Where a prose party objects to an R&R, "the court reads his objections `liberally and will interpret them to raise the strongest arguments that they suggest.'" Velasquez v. Metro Fuel Oil Corn., 12 F.Supp.3d 387, 398 (E.D.N.Y. 2014) (quoting Burgos v. Hopkins, 14 F.3d 787, 780 (2d Cir. 1994)). However, a court "need not argue a prose litigant's case nor create a case for the prose which does not exist." Molina v. State of N.Y., 956 F.Supp. 257, 259 (E.D.N.Y. 1995).

Plaintiffs objections are entitled only to clear error review because they are either conclusory or are simply reiterations of his original arguments. First, Petitioner asserts that Judge Bloom is biased and prejudiced against him, and that she should have recused herself from this case. (Pl.'s Obj. at 1.) This objection is conclusory, as Petitioner does not present any explanation or evidence in support of his allegation. See Person v. General Motors Corn., 730 F.Supp. 516, 518 (W.D.N. Y. 1990) ("In general, unsubstantiated suggestions of personal bias or prejudice do not mandate recusal."). Petitioner's other objections simply repeat his arguments that he was deprived of his Sixth Amendment right to counsel. (See Pl.'s Obj. at 2; Pet. at 6-7, 9-10.) Judge Bloom fully addressed these arguments in her well-reasoned R&R. (See R&R at 14-20.) The court therefore has reviewed Judge Bloom's R&R for clear error and finds none. See Pall Corn., 249 F.R.D. at 51 ("When a party makes only conclusory or general objections, or simply reiterates his original arguments, the Court reviews the Report and Recommendation only for clear error." (internal quotation marks and citation omitted)). In addition, even under de novo review, the court finds no error.

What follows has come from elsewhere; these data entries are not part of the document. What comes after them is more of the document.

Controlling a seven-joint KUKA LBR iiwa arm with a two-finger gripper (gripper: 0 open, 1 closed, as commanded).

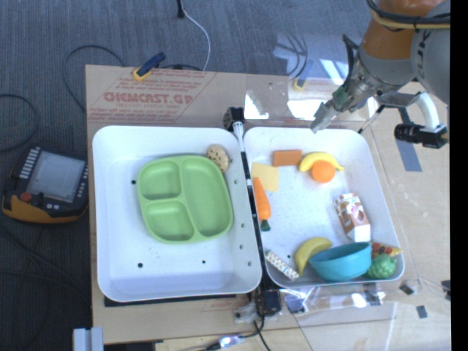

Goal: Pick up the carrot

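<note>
The gripper (319,125) hung above the far edge of the right bin (376,168), tilted down and to the left from the grey arm with its orange band; whether it was wide or narrow could not be told, and nothing was visibly held in it. The carrot (261,199) lay in the right bin against its left wall, lengthwise along that wall, well apart from the gripper. A yellow cheese slice (266,175) touched the carrot's far end. Further right sat an orange block (287,157), and beside it a banana (315,159) with an orange (322,170) resting against it. Near the front of the bin stood a blue bowl (341,262), a second banana (310,250) touching its left rim. The left bin (117,218) held a green divided plate (183,198), with a cookie (217,156) just beyond its far right corner.
</note>
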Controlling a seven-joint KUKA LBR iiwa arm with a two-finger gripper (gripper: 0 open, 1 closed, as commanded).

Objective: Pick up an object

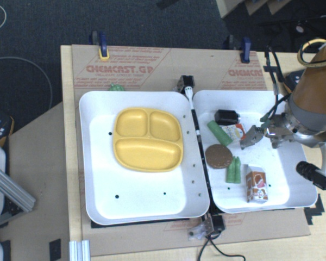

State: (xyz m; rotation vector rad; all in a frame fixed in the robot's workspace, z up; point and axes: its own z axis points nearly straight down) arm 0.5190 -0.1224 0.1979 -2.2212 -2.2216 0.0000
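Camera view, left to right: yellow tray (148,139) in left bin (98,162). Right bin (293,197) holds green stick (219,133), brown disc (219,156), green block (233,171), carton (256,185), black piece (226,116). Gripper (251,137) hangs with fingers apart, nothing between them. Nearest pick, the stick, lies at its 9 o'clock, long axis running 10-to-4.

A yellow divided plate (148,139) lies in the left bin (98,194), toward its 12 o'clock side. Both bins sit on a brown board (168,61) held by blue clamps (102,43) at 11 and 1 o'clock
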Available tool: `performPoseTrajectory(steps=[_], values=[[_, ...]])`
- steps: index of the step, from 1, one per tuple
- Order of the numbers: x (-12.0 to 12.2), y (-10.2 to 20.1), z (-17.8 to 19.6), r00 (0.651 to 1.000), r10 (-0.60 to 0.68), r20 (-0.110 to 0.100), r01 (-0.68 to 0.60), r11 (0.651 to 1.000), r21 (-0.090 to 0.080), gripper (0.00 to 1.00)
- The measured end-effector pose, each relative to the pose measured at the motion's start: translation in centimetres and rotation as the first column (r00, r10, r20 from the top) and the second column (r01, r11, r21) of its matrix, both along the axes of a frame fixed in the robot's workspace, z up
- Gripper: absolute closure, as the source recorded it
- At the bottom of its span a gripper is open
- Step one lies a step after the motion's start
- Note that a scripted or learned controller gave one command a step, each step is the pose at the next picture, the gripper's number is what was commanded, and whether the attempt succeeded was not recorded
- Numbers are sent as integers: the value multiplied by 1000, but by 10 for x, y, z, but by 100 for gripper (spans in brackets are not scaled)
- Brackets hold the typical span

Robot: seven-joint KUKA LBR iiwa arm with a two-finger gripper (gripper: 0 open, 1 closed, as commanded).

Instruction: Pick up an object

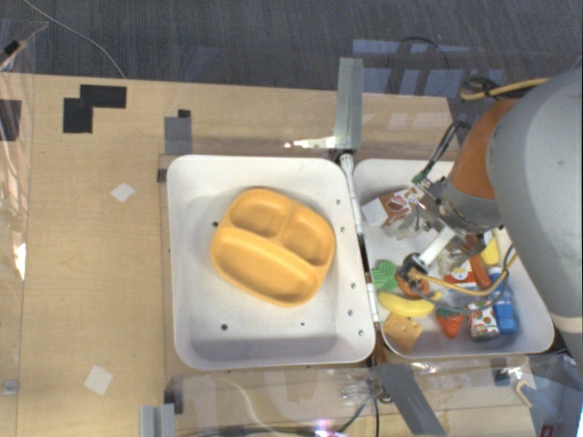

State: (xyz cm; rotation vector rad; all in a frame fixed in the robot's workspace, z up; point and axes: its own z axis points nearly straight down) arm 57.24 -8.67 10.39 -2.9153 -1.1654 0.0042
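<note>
A yellow plate [273,244] lies in the left bin [196,317]. In the right bin [387,173] the gripper [417,218] is down beside a brown packet [396,206]. I cannot tell if it is open or closed. Next it should grab the packet and lift

Plate in one bin, small toys in the other

A yellow three-compartment plastic plate [273,245] lies flat, alone, mid left white bin [200,326]. A yellow toy banana [406,305], a green toy piece [384,274], a red toy piece [449,321] and a small blue can [506,317] crowd the right white bin [383,176], at its near end.
</note>
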Motion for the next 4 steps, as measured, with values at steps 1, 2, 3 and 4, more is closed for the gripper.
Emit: performPoseTrajectory(steps=[1,2,3,4], values=[[54,-99,51,999,-31,11,31,1000,-5,0],[-26,-70,-4,936,-351,-1,351,936,0,0],[20,-35,4,868,-496,3,496,868,1,0],[76,-13,5,852,-524,5,524,852,-3,0]])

Finding no error, the court OVERRULES Petitioner's objections, ADOPTS IN FULL the R&R and DENIES Petitioner's Petition for a writ of habeas corpus. See Porter v. Potter, 219 F. App'x 112 (2d Cir. 2007) (summary order). Because Petitioner has not made a substantial showing of the denial of a constitutional right, no certificate of appealability shall issue. See 28 U.S.C. § 2253(c)(2). The court certifies pursuant to 28 U.S.C. § 1915(a) that an appeal from this judgment would not be taken in good faith, and in forma pauperis status is therefore denied for the purpose of any appeal. See Coppedge v. United States, 369 U.S. 438, 444-45 (1962). The Clerk of Court is respectfully directed to enter judgment and close the case.

SO ORDERED.

FootNotes


1. The proper respondent in this case is the official who has custody of Petitioner, not the People of the State of New York. See 28 U.S.C. § 2243. Here, the District Attorney of Kings County represented Respondent by agreement with the Attorney General of the State of New York. (Resp. to Order to Show Cause (Dkt. 5) ¶ 2.)
2. The court granted Petitioner an extension oftime to file objections to the R&R. (Order (Dkt. 19).)